How to complete this task — From the line that contains "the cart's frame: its" to the last line of the records below, retype each line exactly; leave out everything else.

###

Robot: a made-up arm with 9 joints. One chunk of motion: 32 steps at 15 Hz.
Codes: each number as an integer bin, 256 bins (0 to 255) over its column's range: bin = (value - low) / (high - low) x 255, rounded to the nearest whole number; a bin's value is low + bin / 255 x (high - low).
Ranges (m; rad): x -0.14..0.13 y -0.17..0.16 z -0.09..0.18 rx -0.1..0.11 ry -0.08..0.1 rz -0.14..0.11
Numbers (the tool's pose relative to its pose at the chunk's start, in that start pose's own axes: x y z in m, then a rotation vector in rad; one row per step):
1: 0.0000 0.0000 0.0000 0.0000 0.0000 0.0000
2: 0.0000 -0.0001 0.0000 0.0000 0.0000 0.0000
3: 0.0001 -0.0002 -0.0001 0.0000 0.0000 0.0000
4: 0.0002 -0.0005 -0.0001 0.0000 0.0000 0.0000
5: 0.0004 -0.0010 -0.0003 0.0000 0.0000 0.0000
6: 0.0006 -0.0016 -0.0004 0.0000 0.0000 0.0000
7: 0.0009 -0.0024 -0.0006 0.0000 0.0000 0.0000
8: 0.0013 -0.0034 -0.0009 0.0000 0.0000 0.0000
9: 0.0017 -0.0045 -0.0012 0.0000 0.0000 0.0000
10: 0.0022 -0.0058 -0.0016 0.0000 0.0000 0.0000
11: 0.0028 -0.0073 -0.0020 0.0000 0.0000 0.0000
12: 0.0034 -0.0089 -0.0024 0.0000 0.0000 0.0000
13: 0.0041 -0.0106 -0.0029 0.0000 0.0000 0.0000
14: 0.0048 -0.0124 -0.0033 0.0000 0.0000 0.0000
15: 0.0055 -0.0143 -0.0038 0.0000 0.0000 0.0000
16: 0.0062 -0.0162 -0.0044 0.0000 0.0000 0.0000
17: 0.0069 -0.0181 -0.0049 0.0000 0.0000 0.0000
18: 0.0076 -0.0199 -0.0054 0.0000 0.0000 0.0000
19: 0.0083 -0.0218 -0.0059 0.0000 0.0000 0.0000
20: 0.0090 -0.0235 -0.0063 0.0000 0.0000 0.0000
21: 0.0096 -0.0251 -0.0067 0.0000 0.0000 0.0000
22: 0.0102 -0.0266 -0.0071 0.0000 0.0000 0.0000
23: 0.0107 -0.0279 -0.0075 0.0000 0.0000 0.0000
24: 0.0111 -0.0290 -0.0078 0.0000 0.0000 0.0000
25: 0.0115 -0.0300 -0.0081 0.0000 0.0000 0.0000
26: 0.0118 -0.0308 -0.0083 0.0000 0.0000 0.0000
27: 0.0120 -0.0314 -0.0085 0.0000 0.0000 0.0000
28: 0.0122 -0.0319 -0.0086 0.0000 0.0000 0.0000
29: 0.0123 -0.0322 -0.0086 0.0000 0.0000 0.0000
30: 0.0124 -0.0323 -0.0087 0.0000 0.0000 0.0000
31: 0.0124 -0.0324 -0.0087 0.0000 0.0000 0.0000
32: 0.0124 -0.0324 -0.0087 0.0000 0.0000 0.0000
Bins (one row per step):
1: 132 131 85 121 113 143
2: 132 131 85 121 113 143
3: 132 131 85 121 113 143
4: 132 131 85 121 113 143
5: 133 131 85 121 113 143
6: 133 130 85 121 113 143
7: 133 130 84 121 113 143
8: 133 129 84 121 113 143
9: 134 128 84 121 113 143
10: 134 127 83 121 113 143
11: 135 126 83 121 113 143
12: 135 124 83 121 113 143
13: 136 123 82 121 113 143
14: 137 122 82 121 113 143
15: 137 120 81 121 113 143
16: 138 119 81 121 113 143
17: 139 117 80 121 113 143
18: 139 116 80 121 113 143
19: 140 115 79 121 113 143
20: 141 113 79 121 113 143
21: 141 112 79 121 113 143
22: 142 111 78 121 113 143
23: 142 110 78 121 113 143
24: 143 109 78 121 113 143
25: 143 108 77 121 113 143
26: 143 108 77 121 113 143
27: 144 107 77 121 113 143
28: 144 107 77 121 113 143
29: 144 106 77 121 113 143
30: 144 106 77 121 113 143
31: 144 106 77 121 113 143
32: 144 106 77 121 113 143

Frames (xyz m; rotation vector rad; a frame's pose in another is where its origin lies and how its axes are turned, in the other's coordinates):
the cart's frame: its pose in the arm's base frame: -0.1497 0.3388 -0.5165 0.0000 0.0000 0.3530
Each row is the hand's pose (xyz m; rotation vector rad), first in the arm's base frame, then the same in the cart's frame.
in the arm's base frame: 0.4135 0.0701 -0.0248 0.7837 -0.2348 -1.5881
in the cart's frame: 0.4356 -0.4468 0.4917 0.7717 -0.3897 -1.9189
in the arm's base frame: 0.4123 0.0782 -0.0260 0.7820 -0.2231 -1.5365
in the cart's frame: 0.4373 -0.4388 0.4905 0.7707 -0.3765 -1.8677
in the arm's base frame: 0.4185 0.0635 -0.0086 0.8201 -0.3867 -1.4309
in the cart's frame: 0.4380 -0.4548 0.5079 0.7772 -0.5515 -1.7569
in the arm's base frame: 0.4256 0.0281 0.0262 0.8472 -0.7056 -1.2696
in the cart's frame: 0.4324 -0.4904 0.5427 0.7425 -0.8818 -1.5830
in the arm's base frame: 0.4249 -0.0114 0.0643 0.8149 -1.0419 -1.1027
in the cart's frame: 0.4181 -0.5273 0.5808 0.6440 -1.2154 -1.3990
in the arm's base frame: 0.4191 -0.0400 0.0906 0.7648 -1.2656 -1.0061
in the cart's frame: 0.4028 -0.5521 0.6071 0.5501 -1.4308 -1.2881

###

Response below —
the cart's frame: its pose in the arm's base frame: -0.1497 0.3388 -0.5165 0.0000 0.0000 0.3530
Each row is the hand's pose (xyz m; rotation vector rad), first in the arm's base frame, then the same in the cart's frame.
in the arm's base frame: 0.4135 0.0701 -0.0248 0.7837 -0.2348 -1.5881
in the cart's frame: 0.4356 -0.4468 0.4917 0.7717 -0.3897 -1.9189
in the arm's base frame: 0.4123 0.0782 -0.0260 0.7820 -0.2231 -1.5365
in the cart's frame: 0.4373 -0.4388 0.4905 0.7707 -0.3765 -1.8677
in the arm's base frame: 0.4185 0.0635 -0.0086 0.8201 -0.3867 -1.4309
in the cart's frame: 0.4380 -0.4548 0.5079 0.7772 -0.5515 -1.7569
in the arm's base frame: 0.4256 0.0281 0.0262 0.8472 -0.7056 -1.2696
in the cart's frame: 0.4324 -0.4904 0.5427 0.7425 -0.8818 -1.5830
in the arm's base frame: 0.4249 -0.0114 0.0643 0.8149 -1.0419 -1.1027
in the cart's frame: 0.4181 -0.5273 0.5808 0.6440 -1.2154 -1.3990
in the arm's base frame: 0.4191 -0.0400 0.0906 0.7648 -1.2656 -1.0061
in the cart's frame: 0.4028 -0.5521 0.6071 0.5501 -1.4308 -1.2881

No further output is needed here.